New York’s tumultuous ongoing transition to a single fiscal intermediary for the state’s self-directed home care program, the Consumer Directed Personal Assistance Program (CDPAP), has caught the attention of the U.S. Centers for Medicare & Medicaid Services (CMS).
CDPAP is a New York Medicaid home care program that allows eligible individuals to hire the caregiver of their choosing. The program gained popularity over the years due to the autonomy it provided home care consumers.
“Generally speaking, CMS will be reviewing the change for compliance with all Federal statutory and regulatory requirements,” Damon Terzaghi, senior director of Medicaid and home and community-based services at the National Alliance for Care at Home, told Home Health Care News in an email.
As part of an overhaul of the program, consumers and personal assistants were required to register with fiscal intermediary Public Partnerships LLC (PPL) by April 1. However, the New York Department of Health extended this April 1 registration deadline amid calls from lawmakers and advocacy organizations pushing for a delay.
Plus, last week, a federal judge ordered a temporary restraining order (TRO) and a preliminary injunction to stop the New York State Department of Health from enforcing its CDPAP overhaul.
All of the recent attention the CDPAP transition has received makes this review stand out, according to Terzaghi.
“Usually, a technical review would not be controversial; however, the politics surrounding this issue have really brought it to the forefront,” he said. “From my perspective, the move to a single statewide fiscal intermediary is allowable under Medicaid, so if there is an impact, it means that the review expanded beyond the narrow scope of this amendment.”

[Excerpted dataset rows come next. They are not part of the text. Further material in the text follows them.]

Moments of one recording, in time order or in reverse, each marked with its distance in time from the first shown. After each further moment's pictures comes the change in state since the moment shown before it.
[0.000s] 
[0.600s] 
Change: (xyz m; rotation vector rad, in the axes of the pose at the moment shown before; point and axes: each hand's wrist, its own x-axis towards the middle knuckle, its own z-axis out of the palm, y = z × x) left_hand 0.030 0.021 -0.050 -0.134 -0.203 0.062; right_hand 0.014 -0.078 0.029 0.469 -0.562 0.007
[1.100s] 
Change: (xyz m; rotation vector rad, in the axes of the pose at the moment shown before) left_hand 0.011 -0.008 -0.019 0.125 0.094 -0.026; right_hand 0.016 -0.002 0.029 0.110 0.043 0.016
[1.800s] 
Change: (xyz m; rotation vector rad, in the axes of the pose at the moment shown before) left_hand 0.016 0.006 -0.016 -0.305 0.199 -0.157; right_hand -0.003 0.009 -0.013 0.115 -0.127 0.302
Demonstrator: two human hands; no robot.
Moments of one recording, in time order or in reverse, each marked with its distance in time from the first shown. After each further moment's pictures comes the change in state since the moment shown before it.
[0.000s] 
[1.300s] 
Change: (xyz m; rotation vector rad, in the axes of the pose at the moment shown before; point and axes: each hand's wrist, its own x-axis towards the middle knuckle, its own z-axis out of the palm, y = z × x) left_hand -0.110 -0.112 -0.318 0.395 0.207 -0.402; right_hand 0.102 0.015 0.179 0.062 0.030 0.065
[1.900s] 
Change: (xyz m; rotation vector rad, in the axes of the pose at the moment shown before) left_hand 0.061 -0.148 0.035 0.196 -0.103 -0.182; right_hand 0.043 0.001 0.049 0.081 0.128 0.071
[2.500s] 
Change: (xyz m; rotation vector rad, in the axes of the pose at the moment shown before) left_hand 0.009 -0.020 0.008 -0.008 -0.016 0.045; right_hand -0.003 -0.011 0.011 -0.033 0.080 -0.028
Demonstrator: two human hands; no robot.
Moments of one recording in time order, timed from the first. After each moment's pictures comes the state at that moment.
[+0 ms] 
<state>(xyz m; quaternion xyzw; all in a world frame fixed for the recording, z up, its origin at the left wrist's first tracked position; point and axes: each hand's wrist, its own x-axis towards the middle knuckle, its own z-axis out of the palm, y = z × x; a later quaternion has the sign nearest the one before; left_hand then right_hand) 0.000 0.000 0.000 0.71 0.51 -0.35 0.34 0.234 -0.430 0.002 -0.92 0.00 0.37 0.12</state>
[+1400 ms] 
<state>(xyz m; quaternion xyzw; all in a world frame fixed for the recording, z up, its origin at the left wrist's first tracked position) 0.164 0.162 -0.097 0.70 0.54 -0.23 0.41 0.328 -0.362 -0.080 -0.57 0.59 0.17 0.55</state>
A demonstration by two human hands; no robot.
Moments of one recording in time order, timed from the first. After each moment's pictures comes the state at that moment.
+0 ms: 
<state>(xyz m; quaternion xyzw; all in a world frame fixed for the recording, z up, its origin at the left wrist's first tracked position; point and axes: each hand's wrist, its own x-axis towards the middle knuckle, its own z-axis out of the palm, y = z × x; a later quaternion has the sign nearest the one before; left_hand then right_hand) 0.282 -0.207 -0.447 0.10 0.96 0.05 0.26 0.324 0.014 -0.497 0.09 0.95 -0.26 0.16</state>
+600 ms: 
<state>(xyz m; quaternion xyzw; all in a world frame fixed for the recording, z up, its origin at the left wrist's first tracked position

Department of Health and Human Services (HHS) Secretary Robert F. Kennedy Jr. recently posted about CDPAP on X.
“Costs in the NY State Medicaid CDPAP program rose from $2.5B in 2019 to a projected $12B in 2025, with future projections on a steep upward trajectory,” he wrote. “New York has filed a state plan amendment related to substantial changes to this program, and we are taking a 90-day review period to assess the updates for consistency with federal law. This review allows the federal government to evaluate how the changes affect access to care and evaluate the appropriate use of federal dollars.”
While Terzaghi noted that Kennedy’s posting about the program, and concerns about its growth, raises the stakes of the CMS review, he doesn’t believe that the move to a single fiscal intermediary is controversial.
“It’s the politics and processes preceding the SPA that created these issues,” Terzaghi said. “I think that bigger questions to me are around whether HHS directs OIG to investigate either the procurement process and/or the underlying CDPAP program for irregularities.”
Ultimately, Terzaghi thinks the greater question around the future of the CDPAP overhaul is whether the courts will continue to intervene beyond the initial injunction issued late last month.
“I do not think that [New York] will completely scrap the overhaul, but if any of the allegations about an improper procurement process are proven to be true, then there could be further delays and potentially a re-procurement,” he said. “That would require some type of legislative or judiciary intervention.”